Problem statement: Write the records out again, unchanged.
===== Provided entries =====
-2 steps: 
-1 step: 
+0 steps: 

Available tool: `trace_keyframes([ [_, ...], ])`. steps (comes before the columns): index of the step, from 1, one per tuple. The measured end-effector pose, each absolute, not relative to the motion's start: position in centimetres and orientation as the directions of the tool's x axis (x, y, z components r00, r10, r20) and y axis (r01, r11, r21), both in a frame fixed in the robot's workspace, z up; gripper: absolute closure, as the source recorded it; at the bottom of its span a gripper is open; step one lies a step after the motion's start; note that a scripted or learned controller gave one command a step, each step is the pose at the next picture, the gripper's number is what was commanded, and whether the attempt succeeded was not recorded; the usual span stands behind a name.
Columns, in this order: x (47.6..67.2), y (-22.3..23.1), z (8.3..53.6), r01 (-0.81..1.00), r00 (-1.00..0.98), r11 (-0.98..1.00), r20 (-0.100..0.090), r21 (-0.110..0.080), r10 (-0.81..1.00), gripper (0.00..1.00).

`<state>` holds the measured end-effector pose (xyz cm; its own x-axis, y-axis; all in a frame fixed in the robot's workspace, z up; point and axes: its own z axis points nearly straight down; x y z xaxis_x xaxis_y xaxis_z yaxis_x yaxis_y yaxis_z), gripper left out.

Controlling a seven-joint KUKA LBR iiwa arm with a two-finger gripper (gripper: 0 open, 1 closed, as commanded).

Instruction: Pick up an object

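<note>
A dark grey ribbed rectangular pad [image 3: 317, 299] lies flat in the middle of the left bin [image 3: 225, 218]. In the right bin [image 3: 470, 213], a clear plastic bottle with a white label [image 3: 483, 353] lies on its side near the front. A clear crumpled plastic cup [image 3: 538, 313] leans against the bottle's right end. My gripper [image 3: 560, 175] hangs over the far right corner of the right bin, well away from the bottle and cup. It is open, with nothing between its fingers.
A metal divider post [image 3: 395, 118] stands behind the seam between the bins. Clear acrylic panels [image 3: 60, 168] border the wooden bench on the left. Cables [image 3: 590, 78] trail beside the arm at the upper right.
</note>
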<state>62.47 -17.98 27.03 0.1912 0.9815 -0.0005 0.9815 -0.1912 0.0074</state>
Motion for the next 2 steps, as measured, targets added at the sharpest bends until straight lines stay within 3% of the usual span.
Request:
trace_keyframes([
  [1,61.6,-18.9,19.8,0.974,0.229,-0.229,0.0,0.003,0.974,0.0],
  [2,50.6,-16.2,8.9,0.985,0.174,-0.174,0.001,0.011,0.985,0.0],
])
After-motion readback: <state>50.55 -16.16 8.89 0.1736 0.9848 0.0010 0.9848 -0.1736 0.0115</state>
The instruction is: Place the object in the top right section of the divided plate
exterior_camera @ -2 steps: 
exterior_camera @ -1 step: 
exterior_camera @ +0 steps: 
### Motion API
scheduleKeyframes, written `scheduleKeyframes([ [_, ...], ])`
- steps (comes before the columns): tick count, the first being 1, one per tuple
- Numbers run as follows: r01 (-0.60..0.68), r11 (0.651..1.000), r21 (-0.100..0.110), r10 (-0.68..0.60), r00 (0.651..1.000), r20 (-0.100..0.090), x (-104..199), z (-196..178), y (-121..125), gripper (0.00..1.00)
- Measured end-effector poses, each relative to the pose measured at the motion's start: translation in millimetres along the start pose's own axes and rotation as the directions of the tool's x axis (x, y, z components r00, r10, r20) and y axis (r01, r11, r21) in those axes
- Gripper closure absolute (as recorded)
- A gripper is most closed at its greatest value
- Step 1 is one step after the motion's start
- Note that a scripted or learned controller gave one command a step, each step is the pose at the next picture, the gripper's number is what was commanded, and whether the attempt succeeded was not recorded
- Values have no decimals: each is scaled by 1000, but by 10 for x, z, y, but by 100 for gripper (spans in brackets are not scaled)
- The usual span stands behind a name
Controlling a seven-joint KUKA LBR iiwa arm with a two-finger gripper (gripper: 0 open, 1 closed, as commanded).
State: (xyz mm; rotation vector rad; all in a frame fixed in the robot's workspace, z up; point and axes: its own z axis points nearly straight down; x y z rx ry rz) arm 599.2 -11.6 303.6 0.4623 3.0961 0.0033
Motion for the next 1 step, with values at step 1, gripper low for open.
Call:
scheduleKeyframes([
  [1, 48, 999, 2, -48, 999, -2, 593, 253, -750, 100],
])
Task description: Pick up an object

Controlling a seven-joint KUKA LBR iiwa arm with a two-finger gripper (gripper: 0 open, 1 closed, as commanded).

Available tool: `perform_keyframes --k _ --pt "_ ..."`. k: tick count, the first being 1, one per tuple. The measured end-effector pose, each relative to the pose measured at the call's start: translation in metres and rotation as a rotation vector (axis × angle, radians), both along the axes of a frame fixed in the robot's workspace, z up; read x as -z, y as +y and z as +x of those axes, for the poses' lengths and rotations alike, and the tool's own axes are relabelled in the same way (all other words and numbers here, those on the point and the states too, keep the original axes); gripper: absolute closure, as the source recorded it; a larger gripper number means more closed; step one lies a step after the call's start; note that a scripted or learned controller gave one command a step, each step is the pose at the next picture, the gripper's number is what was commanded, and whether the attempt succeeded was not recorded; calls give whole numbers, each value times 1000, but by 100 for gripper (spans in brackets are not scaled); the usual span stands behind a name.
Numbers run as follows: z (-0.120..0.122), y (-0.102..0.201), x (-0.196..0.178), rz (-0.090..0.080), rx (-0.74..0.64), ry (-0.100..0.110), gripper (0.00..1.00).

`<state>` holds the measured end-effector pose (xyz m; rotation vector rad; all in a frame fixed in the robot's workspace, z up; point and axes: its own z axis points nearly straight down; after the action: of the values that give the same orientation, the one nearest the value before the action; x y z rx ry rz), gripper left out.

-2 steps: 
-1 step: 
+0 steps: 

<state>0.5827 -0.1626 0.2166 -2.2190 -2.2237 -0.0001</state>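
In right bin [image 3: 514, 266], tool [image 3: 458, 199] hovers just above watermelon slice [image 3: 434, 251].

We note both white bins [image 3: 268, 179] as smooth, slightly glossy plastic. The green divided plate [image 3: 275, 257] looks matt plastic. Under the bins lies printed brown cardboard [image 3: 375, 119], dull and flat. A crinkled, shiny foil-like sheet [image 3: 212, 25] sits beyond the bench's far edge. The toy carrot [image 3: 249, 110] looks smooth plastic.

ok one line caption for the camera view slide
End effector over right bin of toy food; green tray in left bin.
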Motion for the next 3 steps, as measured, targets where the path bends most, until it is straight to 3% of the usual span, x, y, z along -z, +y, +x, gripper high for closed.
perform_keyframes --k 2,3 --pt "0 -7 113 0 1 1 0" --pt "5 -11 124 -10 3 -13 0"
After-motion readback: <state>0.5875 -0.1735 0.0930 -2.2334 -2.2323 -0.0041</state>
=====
Answer area:
-2 steps: 
-1 step: 
+0 steps: 

Available tool: `trace_keyframes([ [_, ...], ])`. steps (comes before the columns): index of the step, from 1, one per tuple. The measured end-effector pose, each absolute, not relative to the motion's start: position in centimetres and orientation as the directions of the tool's x axis (x, y, z components r00, r10, r20) and y axis (r01, r11, r21), both in a frame fixed in the robot's workspace, z up; gripper: absolute closure, as the source recorded it; at the bottom of its span a gripper is open; step one lies a step after the motion's start; note that a scripted or learned controller gave one command a step, each step is the pose at the next picture, the gripper's number is what was commanded, and whether the attempt succeeded was not recorded; the usual span stands behind a name.
Columns, in this order: x (47.6..67.2), y (-22.3..23.1), z (8.3..53.6), r01 (-0.81..1.00), r00 (-1.00..0.98), r11 (-0.98..1.00), r20 (-0.100..0.090), r21 (-0.110..0.080), r10 (-0.81..1.00), gripper (0.00..1.00).

`<state>` holds the measured end-effector pose (xyz cm; its own x-axis, y-axis; all in a frame fixed in the robot's workspace, z up; point and axes: its own z axis points nearly straight down; x y z xaxis_x xaxis_y xaxis_z yaxis_x yaxis_y yaxis_z), gripper left out.

Controlling a seven-joint KUKA LBR iiwa arm with a two-finger gripper (gripper: 0 open, 1 closed, as commanded).

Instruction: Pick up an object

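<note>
A dark grey ribbed rectangular pad [image 3: 317, 299] lies flat in the middle of the left bin [image 3: 225, 218]. In the right bin [image 3: 470, 213], a clear plastic bottle with a white label [image 3: 483, 353] lies on its side near the front. A clear crumpled plastic cup [image 3: 538, 313] leans against the bottle's right end. My gripper [image 3: 560, 175] hangs over the far right corner of the right bin, well away from the bottle and cup. It is open, with nothing between its fingers.
A metal divider post [image 3: 395, 118] stands behind the seam between the bins. Clear acrylic panels [image 3: 60, 168] border the wooden bench on the left. Cables [image 3: 590, 78] trail beside the arm at the upper right.
</note>
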<state>62.47 -17.98 27.03 0.1912 0.9815 -0.0005 0.9815 -0.1912 0.0074</state>
Motion for the next 2 steps, as measured, targets added at the sharpest bends until straight lines stay within 3% of the usual span.
Request:
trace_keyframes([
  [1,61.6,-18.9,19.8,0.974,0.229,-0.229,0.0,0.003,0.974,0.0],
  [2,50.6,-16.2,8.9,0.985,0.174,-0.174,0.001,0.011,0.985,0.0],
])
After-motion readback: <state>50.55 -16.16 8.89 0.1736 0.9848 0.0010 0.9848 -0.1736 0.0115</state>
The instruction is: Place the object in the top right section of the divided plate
exterior_camera @ -2 steps: 
exterior_camera @ -1 step: 
exterior_camera @ +0 steps: 
### Motion API
scheduleKeyframes, written `scheduleKeyframes([ [_, ...], ])`
- steps (comes before the columns): tick count, the first being 1, one per tuple
- Numbers run as follows: r01 (-0.60..0.68), r11 (0.651..1.000), r21 (-0.100..0.110), r10 (-0.68..0.60), r00 (0.651..1.000), r20 (-0.100..0.090), x (-104..199), z (-196..178), y (-121..125), gripper (0.00..1.00)
- Measured end-effector poses, each relative to the pose measured at the motion's start: translation in millimetres along the start pose's own axes and rotation as the directions of the tool's x axis (x, y, z components r00, r10, r20) and y axis (r01, r11, r21) in those axes
- Gripper closure absolute (as recorded)
- A gripper is most closed at its greatest value
- Step 1 is one step after the motion's start
- Note that a scripted or learned controller gave one command a step, each step is the pose at the next picture, the gripper's number is what was commanded, and whether the attempt succeeded was not recorded
- Values have no decimals: each is scaled by 1000, but by 10 for x, z, y, but by 100 for gripper (spans in brackets are not scaled)
- The usual span stands behind a name
Controlling a seven-joint KUKA LBR iiwa arm with a two-finger gripper (gripper: 0 open, 1 closed, as commanded).
State: (xyz mm; rotation vector rad; all in a frame fixed in the robot's workspace, z up; point and axes: its own z axis points nearly straight down; x y z rx ry rz) arm 599.2 -11.6 303.6 0.4623 3.0961 0.0033
Motion for the next 1 step, with values at step 1, gripper low for open.
Call:
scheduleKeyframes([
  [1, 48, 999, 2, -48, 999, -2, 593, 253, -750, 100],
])
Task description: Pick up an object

Controlling a seven-joint KUKA LBR iiwa arm with a two-finger gripper (gripper: 0 open, 1 closed, as commanded).

Available tool: `perform_keyframes --k _ --pt "_ ..."`. k: tick count, the first being 1, one per tuple. The measured end-effector pose, each relative to the pose measured at the call's start: translation in metres and rotation as a rotation vector (axis × angle, radians), both along the axes of a frame fixed in the robot's workspace, z up; read x as -z, y as +y and z as +x of those axes, for the poses' lengths and rotations alike, and the tool's own axes are relabelled in the same way (all other words and numbers here, those on the point and the states too, keep the original axes); gripper: absolute closure, as the source recorded it; a larger gripper number means more closed; step one lies a step after the call's start; note that a scripted or learned controller gave one command a step, each step is the pose at the next picture, the gripper's number is what was commanded, and whether the attempt succeeded was not recorded; calls give whole numbers, each value times 1000, but by 100 for gripper (spans in brackets are not scaled); the usual span stands behind a name.
Numbers run as follows: z (-0.120..0.122), y (-0.102..0.201), x (-0.196..0.178), rz (-0.090..0.080), rx (-0.74..0.64), ry (-0.100..0.110), gripper (0.00..1.00).

`<state>` holds the measured end-effector pose (xyz m; rotation vector rad; all in a frame fixed in the robot's workspace, z up; point and axes: its own z axis points nearly straight down; after the action: of the values that give the same orientation, the one nearest the value before the action; x y z rx ry rz), gripper left out.

-2 steps: 
-1 step: 
+0 steps: 

<state>0.5827 -0.1626 0.2166 -2.2190 -2.2237 -0.0001</state>
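In right bin [image 3: 514, 266], tool [image 3: 458, 199] hovers just above watermelon slice [image 3: 434, 251].

We note both white bins [image 3: 268, 179] as smooth, slightly glossy plastic. The green divided plate [image 3: 275, 257] looks matt plastic. Under the bins lies printed brown cardboard [image 3: 375, 119], dull and flat. A crinkled, shiny foil-like sheet [image 3: 212, 25] sits beyond the bench's far edge. The toy carrot [image 3: 249, 110] looks smooth plastic.

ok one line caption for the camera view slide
End effector over right bin of toy food; green tray in left bin.
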Motion for the next 3 steps, as measured, targets where the path bends most, until it is straight to 3% of the usual span, x, y, z along -z, +y, +x, gripper high for closed.
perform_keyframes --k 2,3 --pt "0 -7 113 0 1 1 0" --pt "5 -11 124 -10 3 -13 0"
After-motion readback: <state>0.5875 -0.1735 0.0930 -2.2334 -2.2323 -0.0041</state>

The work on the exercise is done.